-------- DATA
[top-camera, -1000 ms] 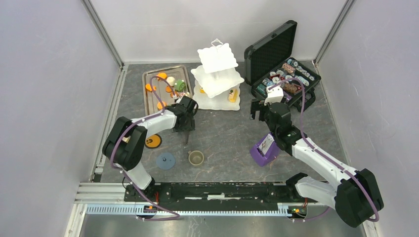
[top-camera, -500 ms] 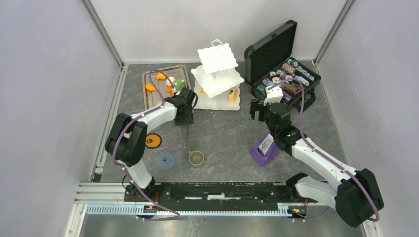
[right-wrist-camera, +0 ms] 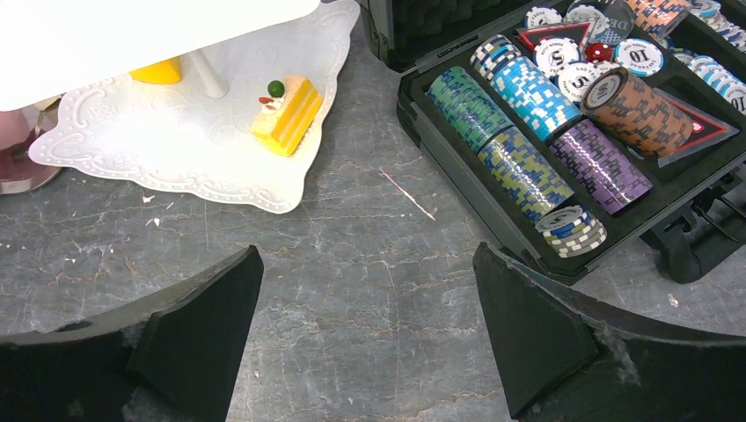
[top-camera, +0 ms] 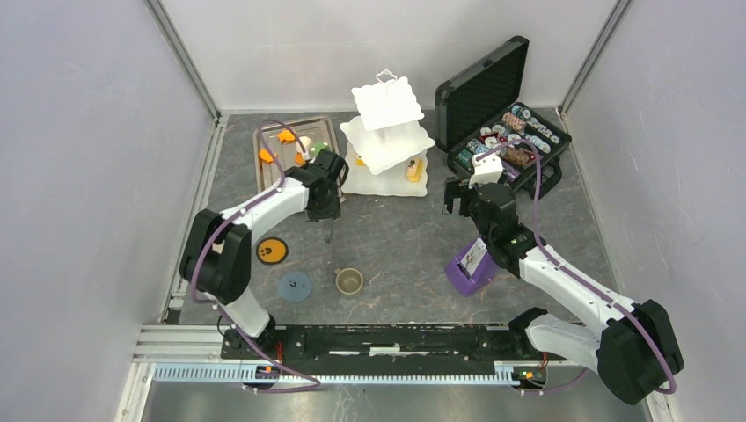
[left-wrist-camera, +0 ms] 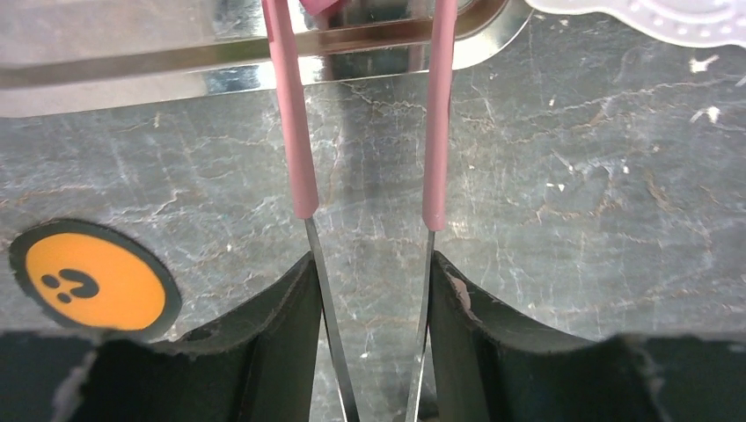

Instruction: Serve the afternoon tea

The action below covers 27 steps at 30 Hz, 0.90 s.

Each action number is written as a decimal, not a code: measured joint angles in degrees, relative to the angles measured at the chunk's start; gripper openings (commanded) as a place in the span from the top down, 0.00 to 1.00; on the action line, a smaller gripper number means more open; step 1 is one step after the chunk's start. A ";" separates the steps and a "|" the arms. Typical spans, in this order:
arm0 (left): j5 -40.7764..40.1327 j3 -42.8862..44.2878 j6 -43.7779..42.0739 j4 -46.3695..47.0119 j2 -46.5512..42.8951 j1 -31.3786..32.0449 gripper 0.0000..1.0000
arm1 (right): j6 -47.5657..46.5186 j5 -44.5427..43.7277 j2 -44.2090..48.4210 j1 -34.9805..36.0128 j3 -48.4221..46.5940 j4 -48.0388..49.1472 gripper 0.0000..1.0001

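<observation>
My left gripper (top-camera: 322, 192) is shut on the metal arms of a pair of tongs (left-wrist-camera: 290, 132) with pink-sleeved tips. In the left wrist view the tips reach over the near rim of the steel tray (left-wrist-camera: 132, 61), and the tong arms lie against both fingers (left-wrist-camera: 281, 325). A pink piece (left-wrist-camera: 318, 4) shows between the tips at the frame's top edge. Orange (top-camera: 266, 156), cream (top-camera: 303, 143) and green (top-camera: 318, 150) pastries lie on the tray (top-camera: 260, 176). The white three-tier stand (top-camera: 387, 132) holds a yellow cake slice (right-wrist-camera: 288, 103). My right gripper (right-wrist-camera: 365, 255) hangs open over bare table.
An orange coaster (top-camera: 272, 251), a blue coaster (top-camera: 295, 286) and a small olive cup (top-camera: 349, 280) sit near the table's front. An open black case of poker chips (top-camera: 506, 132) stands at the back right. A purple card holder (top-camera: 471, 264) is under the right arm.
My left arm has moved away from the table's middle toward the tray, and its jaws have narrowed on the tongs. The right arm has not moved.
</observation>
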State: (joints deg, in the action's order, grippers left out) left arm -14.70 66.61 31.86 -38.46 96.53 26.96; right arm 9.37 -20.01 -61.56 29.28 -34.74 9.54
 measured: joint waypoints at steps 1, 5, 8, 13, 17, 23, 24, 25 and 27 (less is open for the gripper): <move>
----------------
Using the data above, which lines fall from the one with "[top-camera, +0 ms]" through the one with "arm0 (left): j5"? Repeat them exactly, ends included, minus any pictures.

[top-camera, +0 ms] 
[left-wrist-camera, +0 ms] 

Instruction: Serve the afternoon tea

The action below covers 27 steps at 30 Hz, 0.90 s.

Each action number is written as a decimal, not a code: measured joint angles in degrees, relative to the angles measured at the chunk's start; gripper openings (commanded) as a place in the span from the top down, 0.00 to 1.00; on the action line, a smaller gripper number means more open; step 1 is one step after the chunk's start. A ";" separates the steps and a "|" the arms. Typical spans, in this order:
arm0 (left): j5 -40.7764..40.1327 j3 -42.8862..44.2878 j6 -43.7779..42.0739 j4 -46.3695..47.0119 j2 -46.5512..42.8951 j1 -31.3786..32.0449 gripper 0.0000..1.0000

No further output is required for this exercise.